И Зыкова снова засмеялась. Смех ее перешел в надрывный затяжной кашель. Соня отвернулась. Ей было все равно. Сейчас она хотела всего лишь придать удобное положение ногам, чтобы боль хоть немного отпустила. А учительница, как оказалось, не ушла. Она потрогала Сонины валенки и ахнула:

– Да они у вас мокрые! Нужно посушить.

И потащила валенки к печке. Соня закрыла глаза. Зыкова натужно кашляла с верхних нар. Самокрутка, обычно выручавшая ее, уже не помогала. На соседних нарах Сонина соседка Зина, укладывая соломенный тюфяк, что-то тихонько напевала. Она и в лагерь-то за песни попала – частушку исполнила про вождя всех народов.

Соня окликнула ее. Зина уселась напротив, кивнула.

– Что? – участливо спросила Зина. – Обратно письмо почитать?

Соня кивнула.

Осторожно достала из-за пазухи смятый зачитанный листок бумаги – письмо от родителей.

Письмо было послано на любимский адрес Вознесенских и только стараниями Маши не затерялось, нашло адресата и много дней и ночей согревало Соню своим теплом.

«Дорогая наша дочь Соня! – писал отец размашистым крупным почерком, каким всегда вел толстую амбарную книгу. Не знаю, свидимся ли, когда и потому прошу: прости и не поминай лихом. Живи, как Бог подскажет».

В этом месте Зина прервала чтение и украдкой глянула на соседку. По щеке Сони ползла одинокая слеза. Зина вздохнула и продолжила:

– «Устроились мы с матерью неплохо. И здесь живут люди, в основном охотники-чалдоны. Кругом тайга, край богатый, но необжитой. Мы с матерью живы-здоровы, чего и вам с внучкой желаем. Занимаемся мы, дочка, огородом, садом, выводим новые сорта морозоустойчивых яблонь. Охотники ходят к нам за семенами».

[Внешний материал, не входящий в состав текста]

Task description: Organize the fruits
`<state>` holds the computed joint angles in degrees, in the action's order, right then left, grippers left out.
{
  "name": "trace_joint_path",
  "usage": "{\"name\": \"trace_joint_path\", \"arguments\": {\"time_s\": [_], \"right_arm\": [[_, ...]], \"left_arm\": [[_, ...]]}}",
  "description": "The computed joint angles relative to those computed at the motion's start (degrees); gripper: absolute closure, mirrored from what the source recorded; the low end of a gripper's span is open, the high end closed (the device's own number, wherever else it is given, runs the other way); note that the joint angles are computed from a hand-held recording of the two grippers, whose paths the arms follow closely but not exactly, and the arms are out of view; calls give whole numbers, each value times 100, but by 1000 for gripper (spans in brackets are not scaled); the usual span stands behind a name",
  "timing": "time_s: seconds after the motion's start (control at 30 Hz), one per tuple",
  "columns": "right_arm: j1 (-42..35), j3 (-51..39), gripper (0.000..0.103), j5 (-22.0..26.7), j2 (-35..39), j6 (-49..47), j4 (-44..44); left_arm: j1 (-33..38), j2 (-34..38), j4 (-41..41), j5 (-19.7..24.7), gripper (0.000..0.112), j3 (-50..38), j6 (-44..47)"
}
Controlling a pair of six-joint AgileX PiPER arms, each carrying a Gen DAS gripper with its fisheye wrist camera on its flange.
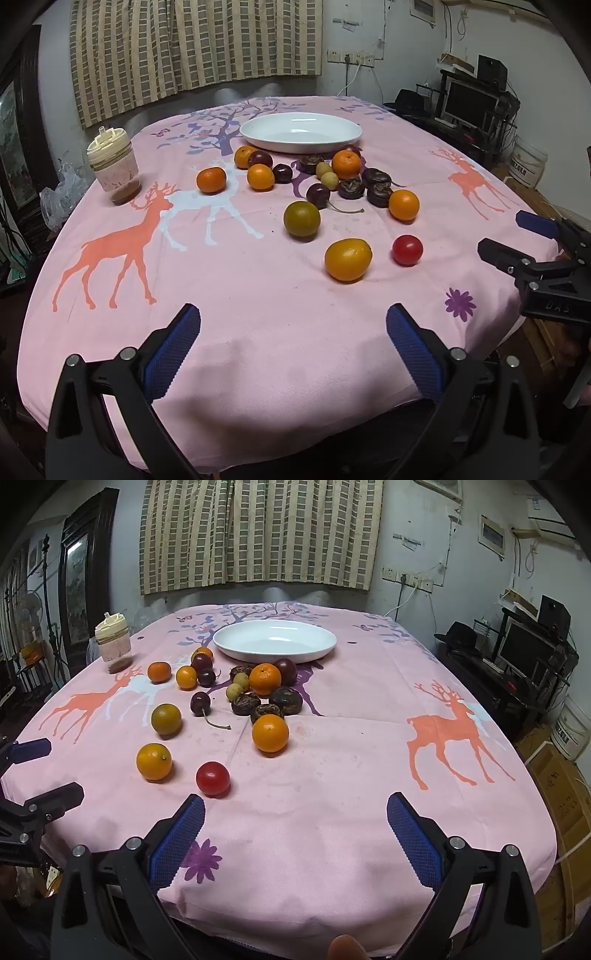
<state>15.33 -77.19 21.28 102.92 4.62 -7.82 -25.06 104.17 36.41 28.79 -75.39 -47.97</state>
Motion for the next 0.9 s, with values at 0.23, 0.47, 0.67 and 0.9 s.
{"name": "trace_joint_path", "arguments": {"time_s": [0.23,0.47,0.67,0.9], "right_arm": [[15,34,4,-10,-31,50,-55],[3,-43,4,71,17,-9,36],[4,-45,4,59,48,-99,98],[8,-68,4,70,64,-99,92]], "left_arm": [[35,-11,-113,-78,13,23,71],[-56,30,-90,103,13,-88,0],[125,37,-389,-74,13,8,247],[163,37,-389,-60,13,11,218]]}}
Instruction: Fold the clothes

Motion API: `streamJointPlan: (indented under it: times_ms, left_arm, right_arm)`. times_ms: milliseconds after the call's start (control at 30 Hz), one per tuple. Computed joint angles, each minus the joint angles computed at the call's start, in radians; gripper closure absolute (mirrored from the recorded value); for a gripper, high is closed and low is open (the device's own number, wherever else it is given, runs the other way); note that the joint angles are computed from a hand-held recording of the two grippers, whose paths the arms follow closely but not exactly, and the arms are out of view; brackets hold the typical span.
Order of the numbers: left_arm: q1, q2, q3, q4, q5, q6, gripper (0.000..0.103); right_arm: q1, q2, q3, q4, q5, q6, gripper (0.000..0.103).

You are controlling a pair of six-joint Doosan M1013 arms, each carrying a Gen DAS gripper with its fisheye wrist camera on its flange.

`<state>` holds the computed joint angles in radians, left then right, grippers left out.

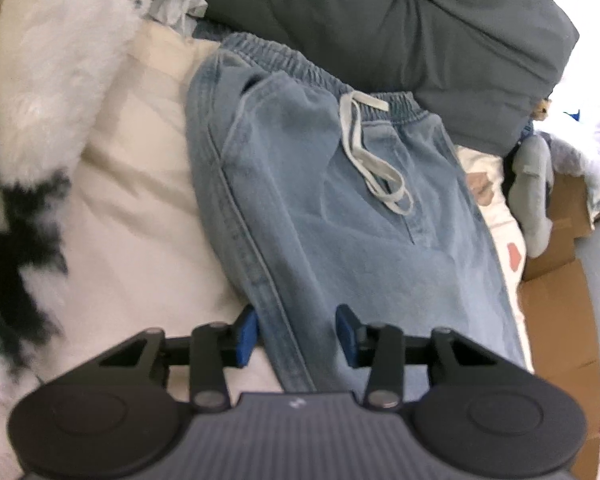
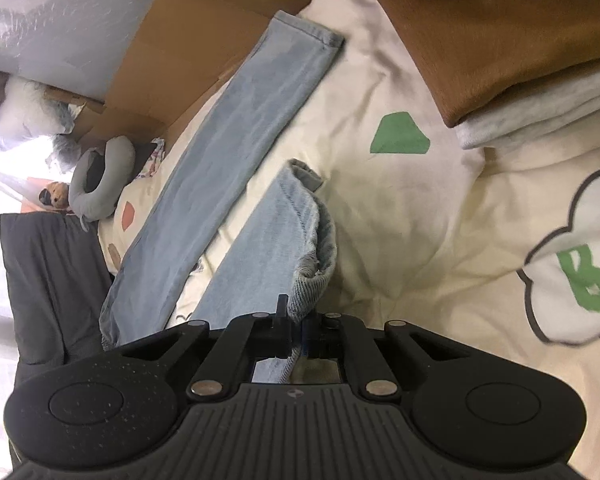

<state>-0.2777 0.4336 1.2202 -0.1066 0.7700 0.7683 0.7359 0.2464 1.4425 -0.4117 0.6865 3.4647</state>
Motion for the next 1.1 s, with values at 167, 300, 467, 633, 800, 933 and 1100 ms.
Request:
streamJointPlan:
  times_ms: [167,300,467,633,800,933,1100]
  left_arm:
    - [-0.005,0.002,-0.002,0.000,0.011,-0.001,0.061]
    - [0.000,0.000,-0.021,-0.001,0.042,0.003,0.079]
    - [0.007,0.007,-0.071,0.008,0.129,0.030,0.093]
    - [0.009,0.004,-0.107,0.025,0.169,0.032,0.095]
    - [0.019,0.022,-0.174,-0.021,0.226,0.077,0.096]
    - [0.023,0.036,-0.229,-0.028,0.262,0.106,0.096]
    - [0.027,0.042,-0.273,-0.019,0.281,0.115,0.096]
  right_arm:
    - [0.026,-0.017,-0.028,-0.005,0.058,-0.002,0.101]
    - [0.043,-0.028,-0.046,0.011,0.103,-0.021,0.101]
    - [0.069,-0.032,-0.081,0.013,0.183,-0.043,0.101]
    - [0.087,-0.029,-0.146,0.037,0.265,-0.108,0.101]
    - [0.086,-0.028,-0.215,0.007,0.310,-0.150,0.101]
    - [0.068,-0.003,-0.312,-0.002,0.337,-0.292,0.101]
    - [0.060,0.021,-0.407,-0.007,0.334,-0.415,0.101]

Зина прервалась, крякнула:

– Ишь! Каков батька-то! Не пропал…

– Он у нас такой, – улыбнулась Соня.

– Подумать только! – встряла сверху Зыкова. – Его в тайгу упрятали, в Тмутаракань, а он и там огород развел! Во мужик… С охотничьих стойбищ к нему за семенами ездят! Вот на ком деревня держалась… Поразогнали…

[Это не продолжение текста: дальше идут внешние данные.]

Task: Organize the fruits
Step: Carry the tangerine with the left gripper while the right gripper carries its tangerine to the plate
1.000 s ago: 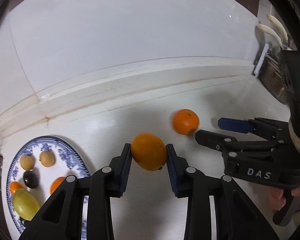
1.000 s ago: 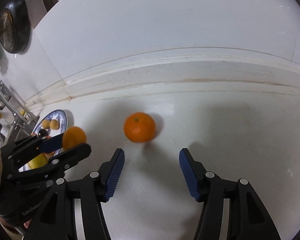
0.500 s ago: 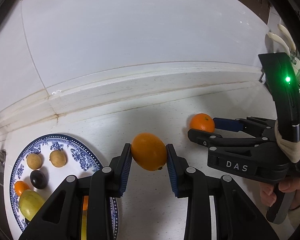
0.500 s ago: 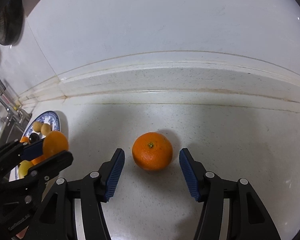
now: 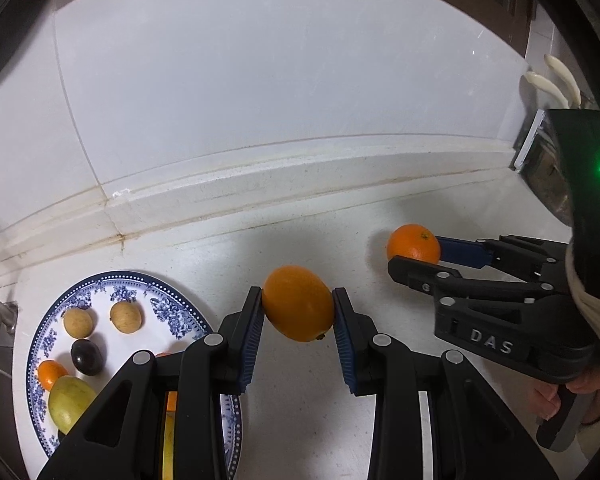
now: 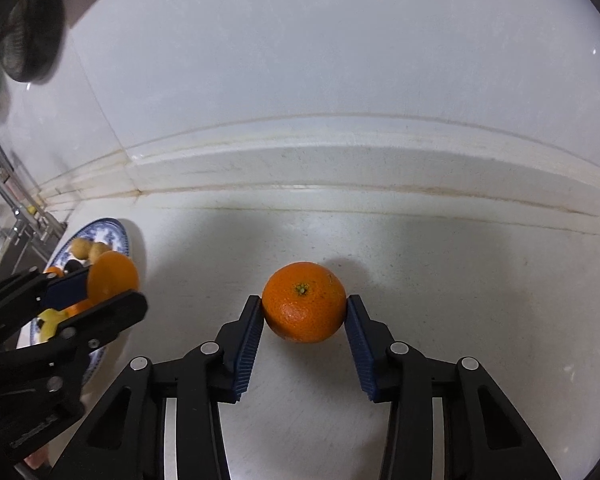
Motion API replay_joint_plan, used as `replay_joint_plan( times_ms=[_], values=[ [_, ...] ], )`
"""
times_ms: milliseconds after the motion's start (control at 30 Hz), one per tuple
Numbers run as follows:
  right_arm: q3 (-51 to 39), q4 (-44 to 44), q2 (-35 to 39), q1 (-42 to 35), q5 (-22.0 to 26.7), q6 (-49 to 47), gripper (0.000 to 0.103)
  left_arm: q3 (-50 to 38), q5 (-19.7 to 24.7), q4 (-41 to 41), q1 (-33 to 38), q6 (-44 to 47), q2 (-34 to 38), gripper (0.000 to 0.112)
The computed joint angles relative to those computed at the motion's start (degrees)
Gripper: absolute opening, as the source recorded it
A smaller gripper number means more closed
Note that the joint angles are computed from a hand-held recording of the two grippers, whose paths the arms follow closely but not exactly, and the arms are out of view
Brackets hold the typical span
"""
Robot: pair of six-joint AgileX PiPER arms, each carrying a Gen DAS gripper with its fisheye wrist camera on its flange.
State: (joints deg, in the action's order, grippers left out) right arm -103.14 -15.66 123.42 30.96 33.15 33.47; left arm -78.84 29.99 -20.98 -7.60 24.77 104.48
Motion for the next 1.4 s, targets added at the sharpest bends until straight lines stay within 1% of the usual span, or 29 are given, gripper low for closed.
replay_joint_plan(
  times_ms=[67,167,367,467,533,667,733,1033,1200,1400],
  values=[
    [0.8,-2.1,-1.3,0.9,0.3,1.8,0.043,0.9,-0.1,-1.4,0.5,1.4,-1.1,0.033],
    [3.2,-4.9,-3.7,2.0,-0.4,4.2,0.043,3.2,-0.8,-4.1,1.6,4.2,-3.4,0.033],
    [8.0,-10.5,-8.5,4.6,-1.6,9.2,0.043,7.2,-0.8,-9.9,4.3,9.9,-8.1,0.033],
    [9.2,-14.4,-10.4,6.5,-1.2,12.5,0.043,9.4,-1.1,-12.9,5.9,12.7,-10.8,0.033],
    [9.4,-17.5,-11.2,7.9,-0.4,15.0,0.043,10.3,-0.5,-14.6,7.2,14.4,-12.3,0.033],
    [9.6,-20.2,-12.8,10.3,0.3,17.8,0.043,11.9,0.9,-19.2,10.8,19.5,-15.0,0.033],
    [9.7,-22.0,-13.5,11.6,0.8,19.6,0.043,12.5,1.4,-19.8,12.0,20.5,-16.5,0.033],
    [4.8,-24.9,-12.3,17.0,3.7,22.4,0.043,13.1,6.2,-24.2,20.3,27.4,-20.9,0.033],
    [-1.2,-24.0,-8.9,19.3,5.7,21.1,0.043,12.9,8.2,-26.0,25.0,31.4,-21.2,0.033],
    [-11.0,-21.6,-3.0,21.1,9.2,17.6,0.043,12.5,10.3,-27.3,30.3,36.0,-20.3,0.033]
  ],
)
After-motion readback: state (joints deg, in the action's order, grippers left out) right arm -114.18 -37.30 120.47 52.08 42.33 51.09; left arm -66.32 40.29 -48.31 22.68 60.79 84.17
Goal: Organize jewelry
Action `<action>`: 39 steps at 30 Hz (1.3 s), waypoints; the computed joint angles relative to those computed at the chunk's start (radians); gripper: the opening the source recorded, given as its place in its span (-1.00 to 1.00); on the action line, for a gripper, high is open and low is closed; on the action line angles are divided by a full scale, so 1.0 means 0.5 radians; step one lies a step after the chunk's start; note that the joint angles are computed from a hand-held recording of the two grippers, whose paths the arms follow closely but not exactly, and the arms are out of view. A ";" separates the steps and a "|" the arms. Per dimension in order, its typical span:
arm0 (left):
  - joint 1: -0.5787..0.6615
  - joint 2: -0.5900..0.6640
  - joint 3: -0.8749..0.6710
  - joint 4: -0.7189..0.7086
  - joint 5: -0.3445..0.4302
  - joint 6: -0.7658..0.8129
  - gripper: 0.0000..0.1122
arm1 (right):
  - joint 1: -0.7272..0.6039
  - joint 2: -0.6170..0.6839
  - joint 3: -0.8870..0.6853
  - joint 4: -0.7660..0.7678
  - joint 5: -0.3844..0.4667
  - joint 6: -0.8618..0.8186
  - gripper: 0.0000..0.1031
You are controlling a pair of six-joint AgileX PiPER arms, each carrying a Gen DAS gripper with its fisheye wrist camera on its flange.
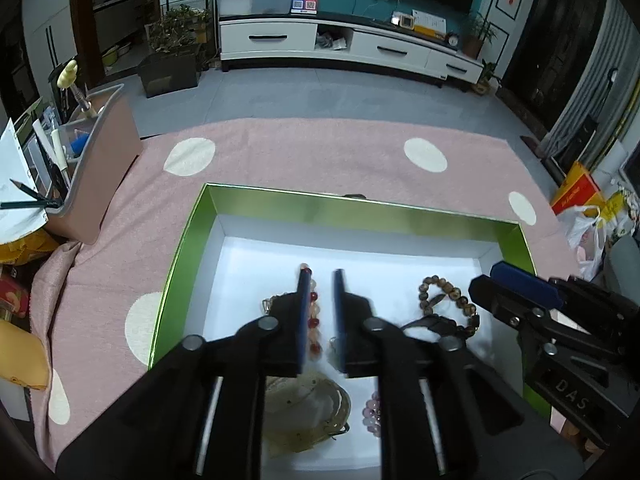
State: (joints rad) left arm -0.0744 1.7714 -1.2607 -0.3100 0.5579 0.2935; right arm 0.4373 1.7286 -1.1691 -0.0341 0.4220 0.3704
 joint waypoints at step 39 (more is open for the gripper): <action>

– «Ребята с нами не поехали, побоялись. Разъехались кто куда. Не видала ли кого? Как и где они устроились?»

По мере того как Зина подбиралась к концу письма, лицо Сони менялось. Оно словно освещалось изнутри, озарялось умиротворением и покоем.

– «Хотим с матерью узнать, как дела у тебя и Вари. Будем ждать письма. Напиши, как там наш дом в Останкове. Часто снится ночами. Передай низкий поклон отцу Сергию и матушке Александре.

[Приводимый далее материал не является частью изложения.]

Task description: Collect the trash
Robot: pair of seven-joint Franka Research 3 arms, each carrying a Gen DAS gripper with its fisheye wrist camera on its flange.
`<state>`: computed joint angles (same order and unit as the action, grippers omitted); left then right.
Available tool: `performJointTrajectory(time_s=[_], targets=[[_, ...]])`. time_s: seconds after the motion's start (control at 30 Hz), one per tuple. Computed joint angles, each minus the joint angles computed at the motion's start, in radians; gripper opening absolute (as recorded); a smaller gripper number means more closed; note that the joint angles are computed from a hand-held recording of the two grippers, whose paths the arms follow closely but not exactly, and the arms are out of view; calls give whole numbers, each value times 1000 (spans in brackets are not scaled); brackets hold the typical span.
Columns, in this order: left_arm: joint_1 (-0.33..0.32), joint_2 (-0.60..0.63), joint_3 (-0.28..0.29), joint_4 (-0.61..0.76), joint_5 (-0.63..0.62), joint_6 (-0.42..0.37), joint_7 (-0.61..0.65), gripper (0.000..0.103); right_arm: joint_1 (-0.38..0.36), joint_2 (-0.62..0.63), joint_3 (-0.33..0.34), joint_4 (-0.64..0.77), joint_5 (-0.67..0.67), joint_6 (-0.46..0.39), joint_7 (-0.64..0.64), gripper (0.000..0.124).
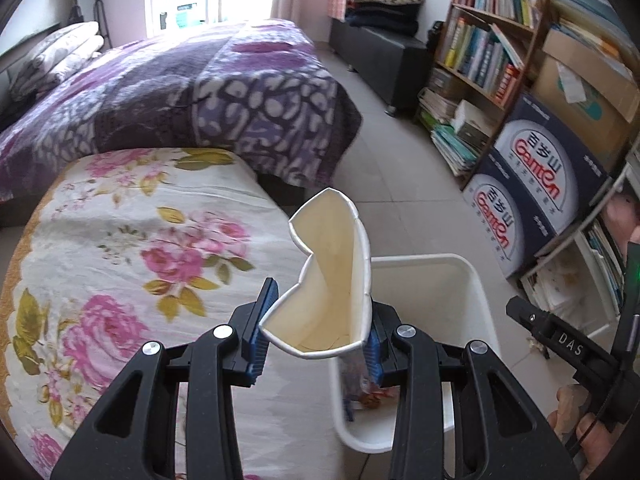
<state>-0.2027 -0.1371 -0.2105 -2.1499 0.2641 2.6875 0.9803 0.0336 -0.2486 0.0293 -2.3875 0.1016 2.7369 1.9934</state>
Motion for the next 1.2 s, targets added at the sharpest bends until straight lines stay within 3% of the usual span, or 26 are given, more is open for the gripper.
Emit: performJointTrajectory(time_s=[0.43, 0.5, 0.57, 0.73, 0.83, 1.07, 1.2], targets=[[-75, 111, -26, 88, -204, 8, 166, 42, -81, -75, -17, -74, -24, 28, 3, 96], [-83, 136, -32, 107, -286, 8, 235, 46, -121, -89, 4, -88, -75, 35, 28, 96], [-86, 153, -40, 118, -348, 18, 281, 56, -167, -104, 35, -100, -142, 37, 73, 96], [-89, 142, -46, 99, -323, 59, 264, 71, -232, -133, 70, -121, -257, 67, 141, 95], [-85, 99, -43, 62, -198, 72, 167, 76, -268, -158, 101, -138, -327, 103, 166, 95], [35, -98, -120, -61, 448, 59, -410, 96, -349, -256, 227, -178, -450, 166, 243, 96], [83, -198, -161, -119, 607, -6, -584, 96, -367, -352, 303, -221, -465, 163, 296, 96]])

Остаемся твои родители Данила и Варвара Кругловы».

Соня сложила письмо, поцеловала мятую бумагу и убрала. Ей тоже часто снился дом. Во сне она приходила туда с маленькой Варей, искала родных, но никого не могла найти. Это были тяжелые сны.

В записке Маши, вложенной в родительское послание, была весточка о дочери. То, что Варя в Буженинове, рядом с Асей, несколько успокаивало Соню. Ей хотелось думать, что у дочки все хорошо. Очень хотелось так думать.